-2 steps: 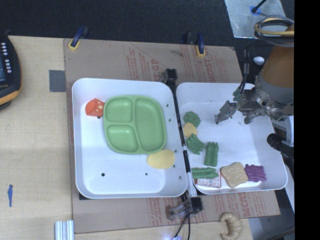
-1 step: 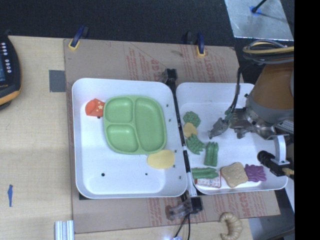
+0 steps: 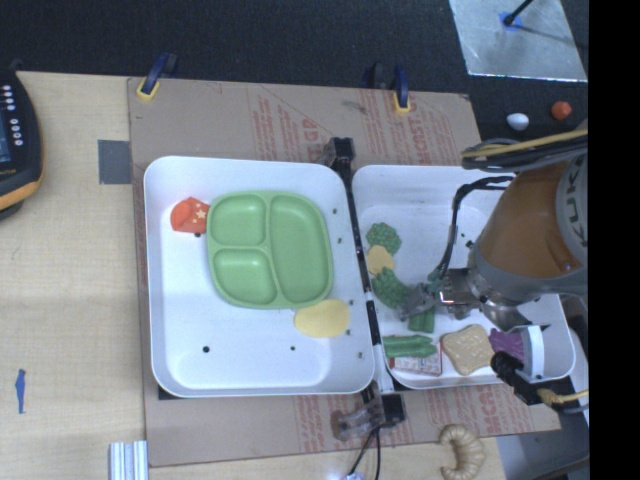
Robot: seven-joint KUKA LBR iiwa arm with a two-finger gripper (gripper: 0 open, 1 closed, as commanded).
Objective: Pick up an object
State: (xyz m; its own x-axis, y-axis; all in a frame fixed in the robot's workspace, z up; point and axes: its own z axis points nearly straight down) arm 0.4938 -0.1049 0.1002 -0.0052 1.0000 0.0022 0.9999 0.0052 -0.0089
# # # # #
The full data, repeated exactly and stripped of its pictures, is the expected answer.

• [Result of the task]:
-2 steps: 
-1 step: 
+0 steps: 
Robot: seven-joint KUKA LBR iiwa arm with a two-finger gripper (gripper: 0 open, 1 closed, as commanded).
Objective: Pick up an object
State: (xyz m; its own x-axis, y-axis; all in a frame fixed in the robot's workspace, z up; point and axes: its own z axis points nearly straight down) arm 0.4938 -0.1049 0.1002 -0.0052 1.0000 0.0022 0.9999 0.0052 -0.0089

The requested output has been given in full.